-------- AVAILABLE DATA --------

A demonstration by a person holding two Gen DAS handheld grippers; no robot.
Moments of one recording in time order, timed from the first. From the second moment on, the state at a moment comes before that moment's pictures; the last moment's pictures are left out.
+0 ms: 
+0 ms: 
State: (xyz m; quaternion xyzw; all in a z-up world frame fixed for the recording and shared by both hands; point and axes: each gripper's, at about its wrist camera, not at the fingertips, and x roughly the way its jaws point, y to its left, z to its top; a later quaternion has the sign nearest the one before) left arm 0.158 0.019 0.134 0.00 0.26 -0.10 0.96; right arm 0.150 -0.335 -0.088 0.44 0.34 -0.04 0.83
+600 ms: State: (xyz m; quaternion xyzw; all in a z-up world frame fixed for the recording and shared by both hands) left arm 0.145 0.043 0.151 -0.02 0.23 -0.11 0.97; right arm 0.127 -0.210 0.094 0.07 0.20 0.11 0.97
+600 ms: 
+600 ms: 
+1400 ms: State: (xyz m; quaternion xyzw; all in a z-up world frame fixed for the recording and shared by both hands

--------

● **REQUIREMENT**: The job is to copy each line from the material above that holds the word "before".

● **PROBLEM SOLUTION**:
Moments of one recording in time order, timed from the first. From the second moment on, the state at a moment comes before that moment's pictures; the last moment's pictures are left out.
State: (xyz m; quaternion xyzw; all in a z-up world frame fixed for the recording and shared by both hands; point and axes: each gripper's, at about its wrist camera, not at the fingertips, and x roughly the way its jaws point, y to its left, z to its top; a later quaternion has the sign nearest the one before) left arm 0.158 0.019 0.134 0.00 0.26 -0.10 0.96; right arm 0.150 -0.335 -0.088 0.44 0.34 -0.04 0.83

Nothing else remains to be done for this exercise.